State Dept. Fish and Game Lt. Patrick Foy said that avian cholera is "very common" in California and the location of where it breaks out "fluxes from year to year." He added it's not a "huge biological issue, but something we have to manage." Aside from Hayward and Redwood City, the Woodbridge  Ecological Reserve and the San Joaquin River National Wildlife Refuge, both in San Joaquin County, had avian cholera deaths this season in California.

Biologists said the season's unusually dry weather may be behind the current avian cholera outbreaks across the Bay Area.

"In heavy rain years if there's a bacterial outbreak of avian cholera in the freshwater areas of the marsh, heavy rains can help flush it out," said Doug Bell, an East Bay Regional Parks District biologist.

Bell also said another way the drought may be spreading disease is by bringing more birds together.

A bird watcher noticed a plethora of dead ducks at the Redwood City pond at 1400 Radio Road over the winter holidays, Child said, and it wasn't until Monday that a U.S. Fish & Wildlife Service lab in Wisconsin came back with the results of avian cholera.

Avian cholera typically erupts in wild fowl living in wetlands, which often have a lot of bacteria in the soil and water during the outbreak. Once the bacteria gets introduced, infected birds will die within six to 12 hours, according to "Avian Cholera in Waterfowl," which ran in the Journal of Wildlife Diseases. Ponds are natural homes for this disease because birds live in close quarters, according to Fish and Game.

On Tuesday, wastewater management crews resumed the week long work of draining the man-made pond. Child said he had the choice not to drain the pond and let the ducks die, but that "wasn't an option for me."

Child could not begin to estimate how much this would cost his water authority.

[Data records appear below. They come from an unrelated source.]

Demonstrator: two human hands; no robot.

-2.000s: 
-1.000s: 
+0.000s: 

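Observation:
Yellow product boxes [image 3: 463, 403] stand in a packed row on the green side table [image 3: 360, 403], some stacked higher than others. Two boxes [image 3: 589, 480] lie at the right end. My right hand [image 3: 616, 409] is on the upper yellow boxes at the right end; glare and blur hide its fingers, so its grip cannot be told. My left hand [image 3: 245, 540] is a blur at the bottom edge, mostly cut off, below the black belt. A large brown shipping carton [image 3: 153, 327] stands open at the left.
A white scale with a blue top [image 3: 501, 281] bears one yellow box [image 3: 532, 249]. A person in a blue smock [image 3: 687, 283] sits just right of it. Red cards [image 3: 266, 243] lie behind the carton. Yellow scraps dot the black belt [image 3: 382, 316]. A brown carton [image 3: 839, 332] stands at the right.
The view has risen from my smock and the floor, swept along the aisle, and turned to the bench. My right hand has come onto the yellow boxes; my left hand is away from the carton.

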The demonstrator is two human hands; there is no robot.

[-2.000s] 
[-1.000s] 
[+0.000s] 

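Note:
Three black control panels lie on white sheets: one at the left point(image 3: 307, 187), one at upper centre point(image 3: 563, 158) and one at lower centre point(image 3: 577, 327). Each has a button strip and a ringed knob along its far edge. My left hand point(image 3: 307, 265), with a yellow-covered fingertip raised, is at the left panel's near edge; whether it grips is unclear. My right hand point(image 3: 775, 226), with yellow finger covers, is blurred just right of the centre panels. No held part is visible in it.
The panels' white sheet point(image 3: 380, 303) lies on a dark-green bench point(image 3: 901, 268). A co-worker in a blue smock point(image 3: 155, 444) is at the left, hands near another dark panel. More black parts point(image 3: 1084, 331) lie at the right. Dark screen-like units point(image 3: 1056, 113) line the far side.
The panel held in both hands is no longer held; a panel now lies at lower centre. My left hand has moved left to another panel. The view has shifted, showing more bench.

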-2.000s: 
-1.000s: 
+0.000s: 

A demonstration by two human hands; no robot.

But he did say that draining the pond would have no real human impact - no one drinks the wastewater - other than affecting the bird watchers who will have no birds to watch for several months.

The pond was created in 1998 on the west side of the treatment plant to eliminate dust from the dry barren dirt in the area. The pond is kept fresh by a flow of recycled water from the treatment facility to replace water lost by evaporation and by allowing a certain amount to overflow back to the treatment plant.